Water rates will jump 9 percent this year and, unless City Council intervenes, 9 percent in each of the following four years, for a 53.9 percent total increase over five years.
Council embraced the "compromise" option, voting 6-0 to decline the most intensive option, which would have brought rates up nearly 78 percent over five years.
City Hall got more than 4,500 protests of the water rate increases, said City Clerk Sarah Gorman, noting that they'd counted liberally without scrutinizing for duplicate protests or protests from people not officially impacted by the rate increase.
About 11,000 official protests would have to have been submitted before the end of the meeting in order to overturn a decision about the rate hikes.
Several council members made clear that council could choose to lower rates in the coming years.
Without the changes to the status quo, water rates would have increased 13 percent over the next five years — 2.5 percent inflation increases each year — and the Water Fund would have gone into the red by fiscal year 2016-17, city officials have said.
The compromise option will keep the Water Fund in the black and allow for some capital improvement projects to the city's aging water infrastructure, they said.
The most costly option would have provided even more cash for the improvement projects.
More than two dozen people testified about the rate increases, many arguing that they were too steep. Some claimed that current residents shouldn't be footing the bill for infrastructure improvements that would benefit Santa Monicans for years to come. They called for a bond, which would spread the cost out over time.
Others argued that new developments are contributing to the city's need to import more water from the Metropolitan Water District.
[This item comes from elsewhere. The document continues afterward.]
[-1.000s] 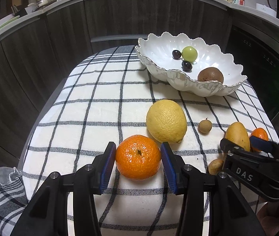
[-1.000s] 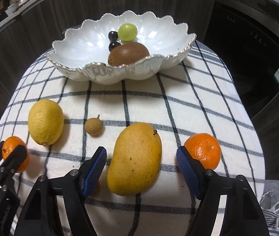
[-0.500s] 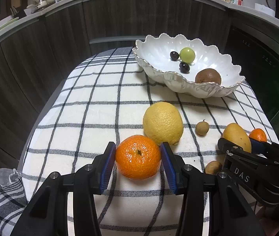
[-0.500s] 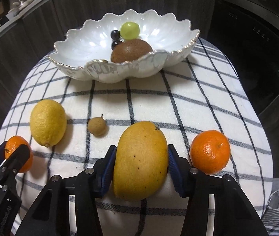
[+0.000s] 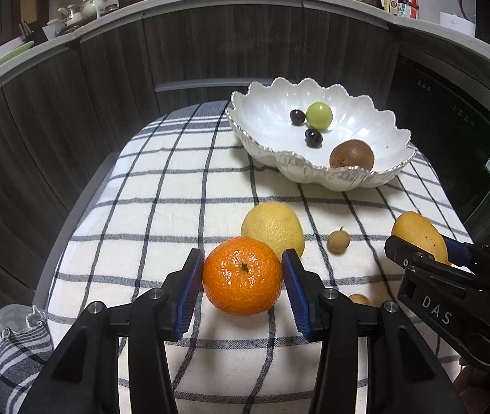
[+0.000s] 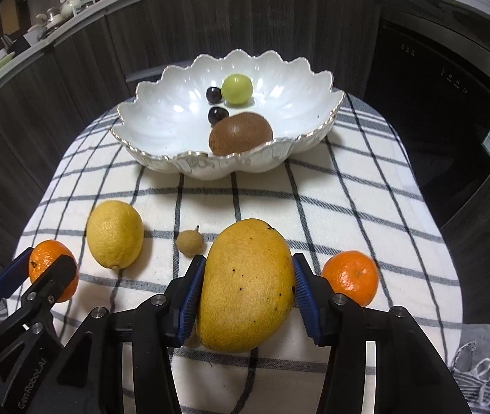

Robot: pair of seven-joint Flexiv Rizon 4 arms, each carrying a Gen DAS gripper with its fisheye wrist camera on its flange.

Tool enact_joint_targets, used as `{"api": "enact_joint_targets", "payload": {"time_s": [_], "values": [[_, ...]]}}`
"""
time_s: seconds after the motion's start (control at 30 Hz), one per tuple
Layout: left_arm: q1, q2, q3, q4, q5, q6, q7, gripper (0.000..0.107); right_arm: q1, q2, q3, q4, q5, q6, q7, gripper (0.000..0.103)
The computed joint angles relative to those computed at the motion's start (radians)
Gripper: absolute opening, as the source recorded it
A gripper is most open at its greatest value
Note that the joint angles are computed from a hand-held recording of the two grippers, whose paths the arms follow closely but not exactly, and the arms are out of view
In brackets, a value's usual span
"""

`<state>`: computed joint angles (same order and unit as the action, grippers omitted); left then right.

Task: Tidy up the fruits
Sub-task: 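Carry the mandarin and mango over the white bowl with both tools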

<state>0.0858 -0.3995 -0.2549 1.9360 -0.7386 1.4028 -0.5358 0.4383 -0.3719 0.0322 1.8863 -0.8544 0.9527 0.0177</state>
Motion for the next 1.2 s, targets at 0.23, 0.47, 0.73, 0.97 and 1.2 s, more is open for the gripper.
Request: {"api": "enact_joint_targets", "payload": {"time_s": [0.23,0.47,0.73,0.97,1.2], "values": [[-0.002,-0.001,-0.011,-0.029,-0.008,0.011,-0.005,0.046,-0.002,0.021,-0.004,-0.001,-0.037,-0.004,0.009,0.05],[-0.008,-0.012,-0.021,-0.071,-0.009,0.004,-0.01,0.046,-0.015,0.038,-0.007,-0.018,-0.084,-0.006,0.011,0.05],[-0.025,-0.048,-0.028,-0.154,0.008,-0.009,-0.03,0.046,-0.039,0.042,-0.017,-0.046,-0.122,0.003,0.006,0.05],[-0.052,-0.108,-0.02,-0.266,0.069,-0.031,-0.086,0.046,-0.064,0.027,-0.038,-0.085,-0.153,0.028,-0.006,0.05],[-0.079,-0.18,-0.001,-0.389,0.143,-0.07,-0.164,0.046,-0.08,-0.005,-0.061,-0.141,-0.16,0.035,-0.041,0.05]]}}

Councilmember Ted Winterer supported the idea of considering a bond in the fourth or fifth year of the rate increases to pay for additional upgrades.
"It'd be great to have the coolest technology in the county or wherever," he said of the most costly option, "but I don't think it's essential to any of our water conservation efforts or any of our long-range goals."
He suggested that some of the improvements could be funded through grants.
Councilmember Pam O'Connor refuted the development argument, claiming that the real development boom occurred in the middle of the last century.
Water rates were last adjusted in 2008 and, prior to last night's increases, Santa Monica had some of the lowest rates in the region, according to city officials.
Councilmembers Sue Himmelrich and Tony Vazquez suggested that increases should have been enacted earlier at lower rates.
Himmelrich, who voted against moving the 78-percent hike forward last year, said she believes Santa Monicans are underpaying for water.
"It's not that I don't think we should be paying more money for water," Himmelrich said. "I think that we should. What I don't think is that we can shock the system of the people who are the consumers of our water in the way that we proposed to do last week. I think that we need to give people more warning."
These water rate hikes, it should be noted, are separate from the penalties residents and businesses will incur later this year if they can't cut back on their water usage.